Графиня Бьянка Кваренья-делла-Сальватти нравилась Иловайскому чрезвычайно. К его отчаянию, она была неприступна, как бастион, окруженный рвами и скалами. Красавица-шатенка, примерно двадцати пяти лет, аристократка, сошедшая с картин Брюллова, с безупречной посадкой головы на гордой шее и с кожей такой молочной белизны, словно солнечные лучи никогда ее не касались, поражала воображение: огромные карие глаза, гордый нос, манящие губы… Ах, простите, милая Аполлинария Лазаревна, я увлекся. Нельзя описывать прелести одной дамы в присутствии другой.
Графиня недавно овдовела, носила траур по своему мужу, графу Маттео Кваренья-делла-Сальватти, умершему в почтенном возрасте и, к сожалению, не оставившему ей ни дуката. Она жила в скромном палаццо, потемневшем от сырости, в районе Дорсодуро, где все здания обветшали и облупились, не в силах противостоять ужасному климату, полезному исключительно для цвета лица. До сих пор мне не понятно, чем была обусловлена ее стойкость, с которым она отвергала намерения Иловайского? Разве что тем, что она была доброй католичкой, так как никакие другие резоны не шли мне в голову. Сергей Васильевич — человек очень импозантный, видный, высокий, не то, что ваш покорный слуга. Да еще богат и щедр. Но она не соглашалась ответить на его страсть. Не знаю, известно ли вам, что такие неудачи не отвращают, а только распаляют настоящего мужчину, и Иловайский поклялся, во что бы то ни стало добиться благосклонности прекрасной венецианки Кваренья-делла-Сальватти.
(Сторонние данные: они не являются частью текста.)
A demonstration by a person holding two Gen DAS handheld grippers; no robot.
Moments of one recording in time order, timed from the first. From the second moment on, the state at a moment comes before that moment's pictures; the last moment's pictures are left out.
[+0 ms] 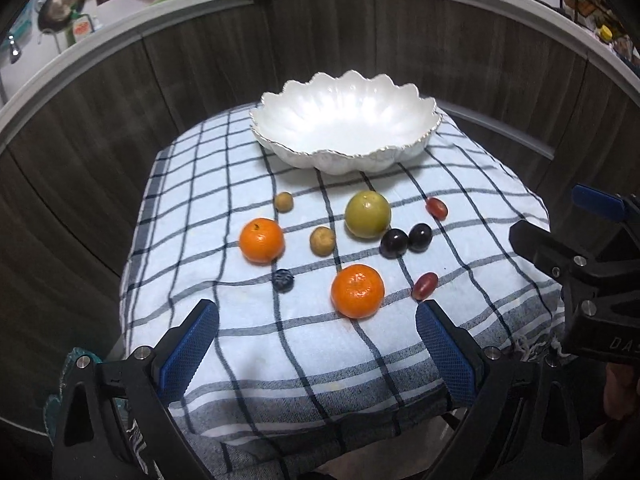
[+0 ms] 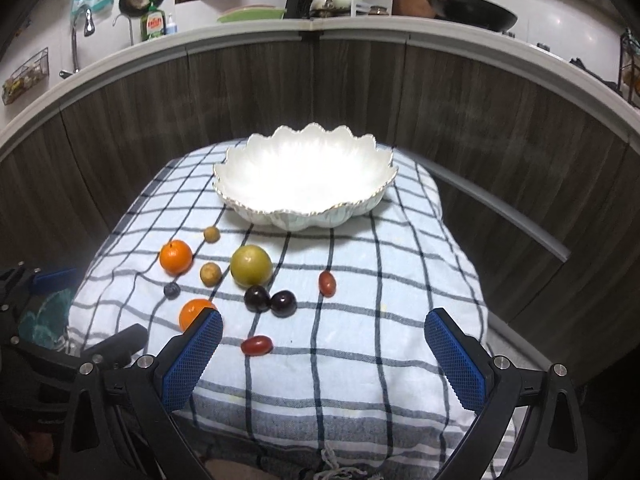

Сергей Васильевич представил меня графине, и она, увидев у меня в руках скрипичный футляр, попросила что-либо сыграть. Несмотря на сильную усталость, и несколько бокалов кьянти, выпитого накануне, я достал скрипку. Мерцающий свет, струящийся из вычурных жирандолей,[3] бросал отблески на прелестное лицо графини Бьянки, а ветхость стен уже не вызывала в душе жалость и сострадание — они словно были покрыты благородной патиной старины. К этой обстановке подходили только чувственные баркаролы, и поэтому мне пришлось исполнить все любовные элегии, прелюдии и канцоны, дабы усладить ее слух и доставить удовольствие. Грудь молодой вдовы, украшенная нежным эмбродери,[4] вздымалась все чаще, на глаза навернулись слезы, а Иловайский подсаживался к ней все ближе и ближе.